Doctor Steuss wrote:harmony wrote:[...]
That stake president would have sacrificed my son as an easy fix to throw a scare into the rest of the youth of the stake. [...]
Such an action would have only scared others into being too afraid to "confess" their sins should they commit them. It was over two years after my cupcake was licked before I talked to my bishop about it (and to a very large degree, the only reason I finally did was because of who the new bishop was… I.e. a compassionate, caring, wise man).
I've posted about unresolved guilt before, Dr. Steuss.

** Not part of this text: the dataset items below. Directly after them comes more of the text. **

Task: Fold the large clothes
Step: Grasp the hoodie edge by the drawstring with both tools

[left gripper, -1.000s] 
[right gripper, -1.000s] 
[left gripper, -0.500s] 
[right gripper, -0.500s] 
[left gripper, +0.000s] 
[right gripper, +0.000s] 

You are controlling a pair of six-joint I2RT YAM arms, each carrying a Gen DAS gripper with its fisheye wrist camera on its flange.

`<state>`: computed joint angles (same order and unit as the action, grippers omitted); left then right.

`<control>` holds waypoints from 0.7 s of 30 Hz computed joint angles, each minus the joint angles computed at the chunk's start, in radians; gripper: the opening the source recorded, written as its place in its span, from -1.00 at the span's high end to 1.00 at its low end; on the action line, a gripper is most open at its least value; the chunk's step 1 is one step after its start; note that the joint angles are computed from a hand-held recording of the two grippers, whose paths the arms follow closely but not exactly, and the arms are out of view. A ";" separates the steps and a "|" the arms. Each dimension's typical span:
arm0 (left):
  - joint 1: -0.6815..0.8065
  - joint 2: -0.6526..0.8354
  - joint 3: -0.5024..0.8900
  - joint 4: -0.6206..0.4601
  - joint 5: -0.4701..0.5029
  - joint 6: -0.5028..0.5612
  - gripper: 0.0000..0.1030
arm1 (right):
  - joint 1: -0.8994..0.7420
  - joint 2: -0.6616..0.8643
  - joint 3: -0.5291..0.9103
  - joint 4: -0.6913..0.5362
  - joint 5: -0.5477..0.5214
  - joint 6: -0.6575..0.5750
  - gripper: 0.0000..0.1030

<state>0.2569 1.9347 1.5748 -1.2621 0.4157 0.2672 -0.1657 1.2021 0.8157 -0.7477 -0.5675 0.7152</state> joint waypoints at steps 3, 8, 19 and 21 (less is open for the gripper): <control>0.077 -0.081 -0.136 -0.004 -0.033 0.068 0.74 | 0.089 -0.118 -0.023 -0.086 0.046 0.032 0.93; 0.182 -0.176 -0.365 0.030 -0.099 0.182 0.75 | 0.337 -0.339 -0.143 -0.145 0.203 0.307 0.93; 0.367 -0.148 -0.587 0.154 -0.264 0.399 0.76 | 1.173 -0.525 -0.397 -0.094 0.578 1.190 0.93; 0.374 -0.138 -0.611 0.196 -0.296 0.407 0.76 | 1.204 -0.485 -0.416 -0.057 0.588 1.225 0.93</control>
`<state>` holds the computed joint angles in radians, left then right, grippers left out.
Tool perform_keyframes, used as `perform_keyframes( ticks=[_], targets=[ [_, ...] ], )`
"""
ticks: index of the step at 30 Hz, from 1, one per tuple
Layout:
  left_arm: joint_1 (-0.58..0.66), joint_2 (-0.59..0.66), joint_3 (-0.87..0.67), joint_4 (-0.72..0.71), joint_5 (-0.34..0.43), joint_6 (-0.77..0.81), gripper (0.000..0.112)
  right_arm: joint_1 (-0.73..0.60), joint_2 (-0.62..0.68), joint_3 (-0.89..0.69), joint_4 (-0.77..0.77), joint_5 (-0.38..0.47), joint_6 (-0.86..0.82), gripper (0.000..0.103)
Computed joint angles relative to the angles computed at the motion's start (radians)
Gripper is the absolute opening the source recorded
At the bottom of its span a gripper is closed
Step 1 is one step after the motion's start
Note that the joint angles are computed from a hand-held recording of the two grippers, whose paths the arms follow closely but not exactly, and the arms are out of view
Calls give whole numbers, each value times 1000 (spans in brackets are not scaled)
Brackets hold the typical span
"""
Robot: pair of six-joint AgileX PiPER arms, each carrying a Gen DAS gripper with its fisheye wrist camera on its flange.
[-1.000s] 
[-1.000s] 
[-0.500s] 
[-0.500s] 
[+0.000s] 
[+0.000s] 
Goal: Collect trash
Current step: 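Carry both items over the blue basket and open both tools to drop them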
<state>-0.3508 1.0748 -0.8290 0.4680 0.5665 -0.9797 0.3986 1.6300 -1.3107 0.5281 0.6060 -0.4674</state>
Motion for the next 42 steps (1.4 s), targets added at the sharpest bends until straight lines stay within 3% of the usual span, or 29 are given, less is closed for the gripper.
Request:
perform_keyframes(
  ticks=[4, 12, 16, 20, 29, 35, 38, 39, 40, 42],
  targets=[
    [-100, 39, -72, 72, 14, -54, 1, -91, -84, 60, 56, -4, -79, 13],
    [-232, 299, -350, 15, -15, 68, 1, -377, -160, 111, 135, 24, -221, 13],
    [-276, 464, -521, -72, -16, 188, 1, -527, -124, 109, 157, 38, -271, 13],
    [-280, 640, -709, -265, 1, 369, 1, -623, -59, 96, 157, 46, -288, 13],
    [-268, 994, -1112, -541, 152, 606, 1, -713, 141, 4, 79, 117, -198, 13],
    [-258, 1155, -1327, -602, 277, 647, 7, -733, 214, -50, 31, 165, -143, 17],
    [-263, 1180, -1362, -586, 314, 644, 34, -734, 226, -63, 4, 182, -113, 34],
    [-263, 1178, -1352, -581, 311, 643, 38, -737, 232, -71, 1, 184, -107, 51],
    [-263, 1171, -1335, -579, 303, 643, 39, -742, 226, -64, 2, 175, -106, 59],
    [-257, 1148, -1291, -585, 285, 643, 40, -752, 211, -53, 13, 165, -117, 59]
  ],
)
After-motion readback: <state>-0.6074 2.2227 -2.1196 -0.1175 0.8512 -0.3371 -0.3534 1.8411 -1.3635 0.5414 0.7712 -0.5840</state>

Because Mormons feel they should confess sin to a Bishop, then I'm sure they carry around a lot of unresolved guilt if they're afraid or embarrassed to talk to their Bishops. Having a particularly harsh Bishop makes matters worse, I know. I had a very harsh Bishop as a teenage girl and I'd have been terrified to confess anything to him, especially after I confessed to French kissing (after he told us to at a Standards Night presentation) and he punished me by disallowing me to do baptisms for the dead on the youth temple trip. I'd rather have wallowed in guilt and misery than face him again! It's funny, I felt dirtier after confessing to French kissing than I ever did while I was doing it, lol! I didn't even know it was such a vile sin.
Also, I've wondered exactly when some people expect to be told the person they're dating isn't a virgin? I mean, if folks are dirty after they're "used", like the cupcake analogy, chewed gum analogy, etc, teaches, then when exactly are people to make that known? Third date? Before the first kiss? When? It's obvious from the MAD thread that some Mormons still see "licked cupcakes" as undesirable, so should that be made known before even the first date? Would going ahead and stitching a scarlet letter "A" on the chest be the most appropriate thing to do? I honestly wondered about that question as a girl, and I wonder about how Mormons should go about it now? They should answer that question after those analogies. Maybe being asked that would give the teacher a clue that the lesson is morally bankrupt.
Just for the record, I married a convert and I have never, to this day, asked if he was a virgin before we married. I didn't care.